I read a meme the other day that said something like, "I want to be a Pinterest Mom, but I'm more of an Amazon Prime type of Mom." Replace mom with "Army Wife" and slap my picture on it because that's me and my deployment rituals.
Last year during my soldier's deployment to Iraq I ran out of things to send him within three weeks of him leaving. He was gone for six months.
I have to admit, I seriously admire the military spouses among us who excel at the ever elusive "box." It becomes an entire family affair with the kids putting in special notes, gifts and choosing a theme. I've seen the lengths you've gone to on Pinterest and might have even snapped a photo of it and sent it to my husband with a message along the lines of, "One of these days your wife will get around to being this good!" I imagine your spouse opening up those delightful boxes with extreme joy and appreciation for you breaking up monotonous days that surely feel a bit like the movie Groundhog Day.
This kind of thing is a talent I do not possess.
Thankfully, I know from talking to other spouses that I'm not alone. Some of us are brilliantly creative. It's how you show your appreciation for what your service member does for your family and for our country. There's a subset of us, however, that just aren't that great at the crafty stuff. We all have areas in which we shine and deployment boxes (or anything that involves a glue gun) are just not my gift.
Have I said thank goodness for Amazon? Because ordering online is definitely a place where I shine.
I'm also terrible at answering my phone in general and that does not change during a deployment. I miss calls all the time. Why is it that their availability to talk always coincides with us being busy and not hearing the phone? Social media is a complete savior in this area. Whether we can actually hear their voice that day or not, we can send the latest pictures, funny stories and notes from the kids.
I know that there are some of you out there reading this that are rolling your eyes and thinking "With all your husband does for our country, the least you can do is send him a box and answer your phone." To some extent that is true; I have definite room for improvement in this area.
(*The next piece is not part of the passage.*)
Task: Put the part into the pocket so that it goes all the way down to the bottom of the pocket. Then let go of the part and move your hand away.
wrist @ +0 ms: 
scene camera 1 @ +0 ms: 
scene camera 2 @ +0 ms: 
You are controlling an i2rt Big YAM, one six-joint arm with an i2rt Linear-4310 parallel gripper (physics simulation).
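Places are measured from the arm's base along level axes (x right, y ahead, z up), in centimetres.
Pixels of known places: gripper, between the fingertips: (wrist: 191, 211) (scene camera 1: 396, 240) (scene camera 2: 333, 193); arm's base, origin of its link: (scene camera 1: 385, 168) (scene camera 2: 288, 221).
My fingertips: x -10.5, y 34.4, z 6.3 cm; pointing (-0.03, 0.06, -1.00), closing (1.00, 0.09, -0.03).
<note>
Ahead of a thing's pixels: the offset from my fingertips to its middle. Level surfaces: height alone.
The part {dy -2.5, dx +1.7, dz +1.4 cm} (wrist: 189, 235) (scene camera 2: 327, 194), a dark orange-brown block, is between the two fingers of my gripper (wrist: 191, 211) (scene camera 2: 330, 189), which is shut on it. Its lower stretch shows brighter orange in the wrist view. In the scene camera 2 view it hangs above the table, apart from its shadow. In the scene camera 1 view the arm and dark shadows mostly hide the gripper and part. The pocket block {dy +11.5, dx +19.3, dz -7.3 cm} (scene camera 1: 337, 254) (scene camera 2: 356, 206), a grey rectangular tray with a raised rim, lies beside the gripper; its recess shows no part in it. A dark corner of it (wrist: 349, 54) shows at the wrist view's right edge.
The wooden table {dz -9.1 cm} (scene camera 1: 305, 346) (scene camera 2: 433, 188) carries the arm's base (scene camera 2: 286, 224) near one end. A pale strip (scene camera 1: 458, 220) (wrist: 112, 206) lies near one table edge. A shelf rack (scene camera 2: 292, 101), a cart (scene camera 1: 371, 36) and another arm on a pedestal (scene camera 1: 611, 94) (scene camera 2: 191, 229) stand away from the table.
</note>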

What is also true is that whether we want it to or not, life goes on when our service members deploy...and now the bulk of that "life" -- the day to day responsibilities of your family -- just doubled for the person on the home front.
For every spouse that excels at mailing her Marine packages, there's another who wakes up at 2:45 am every morning to talk to her Airman.
Somewhere there's a Navy wife who is celebrating getting her kids to bed on time sans tears (hers or the kids) and there's an Army wife who is rocking her weight loss goals while her soldier is gone.
The point is that we all get through these tough separations the best we can. We throw ourselves into doing what makes us feel as if we have it "together" -- and together looks different to all of us. My together means that while he may not get a cute St. Patrick's Day themed package, he can rest well knowing that his family is happy, healthy and thriving.
And now that I think of it... the fact that our loved ones are returning to us knowing we've taken care of what's most important to them (their family) means that, perhaps, we aren't that bad at this whole deployment thing after all.